# Provided data:
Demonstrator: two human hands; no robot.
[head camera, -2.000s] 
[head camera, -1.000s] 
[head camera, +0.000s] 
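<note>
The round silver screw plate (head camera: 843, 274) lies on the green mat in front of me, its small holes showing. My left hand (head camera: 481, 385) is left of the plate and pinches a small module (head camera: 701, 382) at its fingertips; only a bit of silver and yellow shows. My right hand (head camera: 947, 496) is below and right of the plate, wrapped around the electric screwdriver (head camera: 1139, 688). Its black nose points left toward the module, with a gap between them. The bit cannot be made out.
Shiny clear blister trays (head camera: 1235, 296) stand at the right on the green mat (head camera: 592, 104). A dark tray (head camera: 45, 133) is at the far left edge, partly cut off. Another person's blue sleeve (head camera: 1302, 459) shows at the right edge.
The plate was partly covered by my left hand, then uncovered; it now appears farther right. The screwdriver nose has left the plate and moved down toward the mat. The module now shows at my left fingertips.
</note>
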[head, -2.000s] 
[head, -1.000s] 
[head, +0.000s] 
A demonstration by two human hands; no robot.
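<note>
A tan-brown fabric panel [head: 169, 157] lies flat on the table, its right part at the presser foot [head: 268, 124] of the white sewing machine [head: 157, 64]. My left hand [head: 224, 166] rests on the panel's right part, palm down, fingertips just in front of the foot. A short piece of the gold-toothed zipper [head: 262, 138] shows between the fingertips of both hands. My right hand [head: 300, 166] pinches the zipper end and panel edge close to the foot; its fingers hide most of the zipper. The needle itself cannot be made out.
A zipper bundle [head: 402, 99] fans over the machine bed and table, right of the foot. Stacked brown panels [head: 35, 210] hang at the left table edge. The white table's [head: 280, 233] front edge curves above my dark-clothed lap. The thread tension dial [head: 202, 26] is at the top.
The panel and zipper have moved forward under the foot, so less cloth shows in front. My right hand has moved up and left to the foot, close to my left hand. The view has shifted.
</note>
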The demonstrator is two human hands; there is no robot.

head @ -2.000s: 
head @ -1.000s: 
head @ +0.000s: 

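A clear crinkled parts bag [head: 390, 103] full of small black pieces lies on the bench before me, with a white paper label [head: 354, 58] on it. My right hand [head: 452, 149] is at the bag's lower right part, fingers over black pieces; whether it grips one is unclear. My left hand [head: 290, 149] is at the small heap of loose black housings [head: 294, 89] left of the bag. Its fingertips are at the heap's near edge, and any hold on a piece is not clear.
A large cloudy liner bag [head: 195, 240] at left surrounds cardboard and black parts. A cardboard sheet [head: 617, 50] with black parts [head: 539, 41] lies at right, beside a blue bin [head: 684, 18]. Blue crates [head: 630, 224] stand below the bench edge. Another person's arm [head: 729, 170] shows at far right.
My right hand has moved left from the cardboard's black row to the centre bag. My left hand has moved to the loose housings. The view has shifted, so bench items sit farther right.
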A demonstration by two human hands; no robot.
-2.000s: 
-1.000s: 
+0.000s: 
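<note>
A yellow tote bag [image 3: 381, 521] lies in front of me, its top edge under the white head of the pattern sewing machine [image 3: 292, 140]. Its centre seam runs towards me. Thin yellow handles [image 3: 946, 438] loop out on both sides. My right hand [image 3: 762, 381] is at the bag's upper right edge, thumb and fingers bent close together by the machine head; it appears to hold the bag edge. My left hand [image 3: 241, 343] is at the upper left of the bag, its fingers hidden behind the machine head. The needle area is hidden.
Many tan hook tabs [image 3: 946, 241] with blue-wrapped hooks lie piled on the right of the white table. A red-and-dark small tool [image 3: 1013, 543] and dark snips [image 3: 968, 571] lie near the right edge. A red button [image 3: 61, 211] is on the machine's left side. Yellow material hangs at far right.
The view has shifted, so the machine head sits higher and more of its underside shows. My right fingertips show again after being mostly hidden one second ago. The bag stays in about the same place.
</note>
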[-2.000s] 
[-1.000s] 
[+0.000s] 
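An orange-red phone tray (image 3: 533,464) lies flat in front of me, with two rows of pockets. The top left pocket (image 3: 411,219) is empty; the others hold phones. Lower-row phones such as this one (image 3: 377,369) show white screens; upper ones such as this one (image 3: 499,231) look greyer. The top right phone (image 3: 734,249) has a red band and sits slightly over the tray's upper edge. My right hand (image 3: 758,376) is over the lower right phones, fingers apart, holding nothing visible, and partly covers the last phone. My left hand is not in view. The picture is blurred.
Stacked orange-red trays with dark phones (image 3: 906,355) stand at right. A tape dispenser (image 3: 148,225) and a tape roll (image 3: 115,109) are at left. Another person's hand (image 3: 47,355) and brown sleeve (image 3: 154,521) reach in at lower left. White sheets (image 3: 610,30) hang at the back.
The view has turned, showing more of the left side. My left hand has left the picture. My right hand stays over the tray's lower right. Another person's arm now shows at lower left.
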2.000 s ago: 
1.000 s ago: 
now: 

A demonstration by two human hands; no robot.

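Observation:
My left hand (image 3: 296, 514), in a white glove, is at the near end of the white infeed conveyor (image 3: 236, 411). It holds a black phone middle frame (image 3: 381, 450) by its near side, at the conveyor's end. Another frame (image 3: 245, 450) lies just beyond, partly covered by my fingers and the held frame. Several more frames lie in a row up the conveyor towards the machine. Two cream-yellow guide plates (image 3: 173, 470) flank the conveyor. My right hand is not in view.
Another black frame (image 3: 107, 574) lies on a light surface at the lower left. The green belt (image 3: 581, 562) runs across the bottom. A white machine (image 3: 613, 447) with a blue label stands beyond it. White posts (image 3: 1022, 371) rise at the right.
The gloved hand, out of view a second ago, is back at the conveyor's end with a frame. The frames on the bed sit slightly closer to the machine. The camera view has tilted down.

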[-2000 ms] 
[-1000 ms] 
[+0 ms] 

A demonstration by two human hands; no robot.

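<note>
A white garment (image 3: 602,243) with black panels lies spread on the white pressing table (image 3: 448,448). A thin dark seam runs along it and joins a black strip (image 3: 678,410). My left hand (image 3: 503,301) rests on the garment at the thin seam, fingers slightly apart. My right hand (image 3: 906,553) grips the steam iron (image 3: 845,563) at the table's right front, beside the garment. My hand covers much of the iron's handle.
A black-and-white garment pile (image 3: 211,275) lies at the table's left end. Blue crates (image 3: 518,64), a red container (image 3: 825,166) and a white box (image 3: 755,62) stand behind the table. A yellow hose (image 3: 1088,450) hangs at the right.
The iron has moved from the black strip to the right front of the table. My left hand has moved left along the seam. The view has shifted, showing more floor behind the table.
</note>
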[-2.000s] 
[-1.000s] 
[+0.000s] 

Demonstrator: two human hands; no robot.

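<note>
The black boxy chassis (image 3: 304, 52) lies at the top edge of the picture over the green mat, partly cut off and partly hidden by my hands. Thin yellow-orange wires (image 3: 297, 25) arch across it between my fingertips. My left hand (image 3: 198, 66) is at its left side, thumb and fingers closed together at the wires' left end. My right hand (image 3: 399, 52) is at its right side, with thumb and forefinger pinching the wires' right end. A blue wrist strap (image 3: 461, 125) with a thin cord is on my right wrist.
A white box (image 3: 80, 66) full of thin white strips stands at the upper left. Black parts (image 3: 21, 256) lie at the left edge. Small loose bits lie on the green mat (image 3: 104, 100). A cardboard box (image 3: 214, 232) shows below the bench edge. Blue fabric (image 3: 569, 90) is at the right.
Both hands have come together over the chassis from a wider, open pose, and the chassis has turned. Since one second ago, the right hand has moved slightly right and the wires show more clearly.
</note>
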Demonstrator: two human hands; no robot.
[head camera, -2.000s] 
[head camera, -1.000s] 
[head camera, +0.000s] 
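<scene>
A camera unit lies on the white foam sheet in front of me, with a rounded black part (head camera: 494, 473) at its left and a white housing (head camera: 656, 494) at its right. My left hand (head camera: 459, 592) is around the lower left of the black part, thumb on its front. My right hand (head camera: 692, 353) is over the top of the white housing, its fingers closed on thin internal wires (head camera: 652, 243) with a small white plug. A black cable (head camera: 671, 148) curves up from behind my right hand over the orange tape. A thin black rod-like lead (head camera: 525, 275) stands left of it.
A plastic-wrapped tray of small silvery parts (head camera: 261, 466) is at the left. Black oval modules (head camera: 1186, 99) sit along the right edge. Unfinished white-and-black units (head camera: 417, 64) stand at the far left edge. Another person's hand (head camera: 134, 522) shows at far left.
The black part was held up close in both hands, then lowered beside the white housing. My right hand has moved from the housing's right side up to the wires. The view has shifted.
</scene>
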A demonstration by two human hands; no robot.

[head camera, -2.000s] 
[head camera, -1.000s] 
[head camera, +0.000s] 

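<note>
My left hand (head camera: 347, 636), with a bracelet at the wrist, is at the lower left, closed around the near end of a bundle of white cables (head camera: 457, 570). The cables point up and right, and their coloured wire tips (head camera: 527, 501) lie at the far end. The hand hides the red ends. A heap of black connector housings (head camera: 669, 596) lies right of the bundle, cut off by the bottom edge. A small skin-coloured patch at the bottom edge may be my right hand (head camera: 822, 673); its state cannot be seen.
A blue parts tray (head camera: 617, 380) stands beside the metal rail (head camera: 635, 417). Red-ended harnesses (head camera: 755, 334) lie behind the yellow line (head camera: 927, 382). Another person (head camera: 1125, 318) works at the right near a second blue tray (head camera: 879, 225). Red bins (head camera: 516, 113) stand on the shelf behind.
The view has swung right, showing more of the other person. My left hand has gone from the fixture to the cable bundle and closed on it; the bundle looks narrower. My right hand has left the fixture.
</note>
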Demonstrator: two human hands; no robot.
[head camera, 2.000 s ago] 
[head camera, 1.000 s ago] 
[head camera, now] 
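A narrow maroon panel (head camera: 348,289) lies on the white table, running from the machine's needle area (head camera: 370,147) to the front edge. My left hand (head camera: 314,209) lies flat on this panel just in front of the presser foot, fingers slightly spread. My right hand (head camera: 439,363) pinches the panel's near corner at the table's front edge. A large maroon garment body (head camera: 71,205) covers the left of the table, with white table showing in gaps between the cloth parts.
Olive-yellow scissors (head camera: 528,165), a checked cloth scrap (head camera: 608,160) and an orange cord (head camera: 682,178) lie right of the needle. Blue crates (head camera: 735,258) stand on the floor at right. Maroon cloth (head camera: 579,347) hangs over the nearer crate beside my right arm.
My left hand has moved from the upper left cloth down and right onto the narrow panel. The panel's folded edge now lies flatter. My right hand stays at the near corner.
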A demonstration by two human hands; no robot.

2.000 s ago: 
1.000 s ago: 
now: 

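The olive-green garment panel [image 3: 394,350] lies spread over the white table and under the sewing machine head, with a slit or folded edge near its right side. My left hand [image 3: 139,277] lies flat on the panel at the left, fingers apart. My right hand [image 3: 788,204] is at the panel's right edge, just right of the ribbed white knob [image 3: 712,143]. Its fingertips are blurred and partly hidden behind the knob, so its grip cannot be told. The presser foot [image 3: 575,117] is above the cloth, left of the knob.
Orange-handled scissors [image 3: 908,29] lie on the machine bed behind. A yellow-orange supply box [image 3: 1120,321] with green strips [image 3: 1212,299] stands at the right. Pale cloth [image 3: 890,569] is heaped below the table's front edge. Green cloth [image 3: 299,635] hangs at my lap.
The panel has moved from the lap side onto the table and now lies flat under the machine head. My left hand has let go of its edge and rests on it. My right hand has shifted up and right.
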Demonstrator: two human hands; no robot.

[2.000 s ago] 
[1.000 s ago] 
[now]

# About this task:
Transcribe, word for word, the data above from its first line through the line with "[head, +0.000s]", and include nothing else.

# Problem solution:
Demonstrator: two human hands; no robot.
[head camera, -2.000s] 
[head camera, -1.000s] 
[head camera, +0.000s] 
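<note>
The round silver screw plate (head camera: 843, 274) lies on the green mat in front of me, its small holes showing. My left hand (head camera: 481, 385) is left of the plate and pinches a small module (head camera: 701, 382) at its fingertips; only a bit of silver and yellow shows. My right hand (head camera: 947, 496) is below and right of the plate, wrapped around the electric screwdriver (head camera: 1139, 688). Its black nose points left toward the module, with a gap between them. The bit cannot be made out.
Shiny clear blister trays (head camera: 1235, 296) stand at the right on the green mat (head camera: 592, 104). A dark tray (head camera: 45, 133) is at the far left edge, partly cut off. Another person's blue sleeve (head camera: 1302, 459) shows at the right edge.
The plate was partly covered by my left hand, then uncovered; it now appears farther right. The screwdriver nose has left the plate and moved down toward the mat. The module now shows at my left fingertips.
</note>
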[head, -2.000s] 
[head, -1.000s] 
[head, +0.000s] 

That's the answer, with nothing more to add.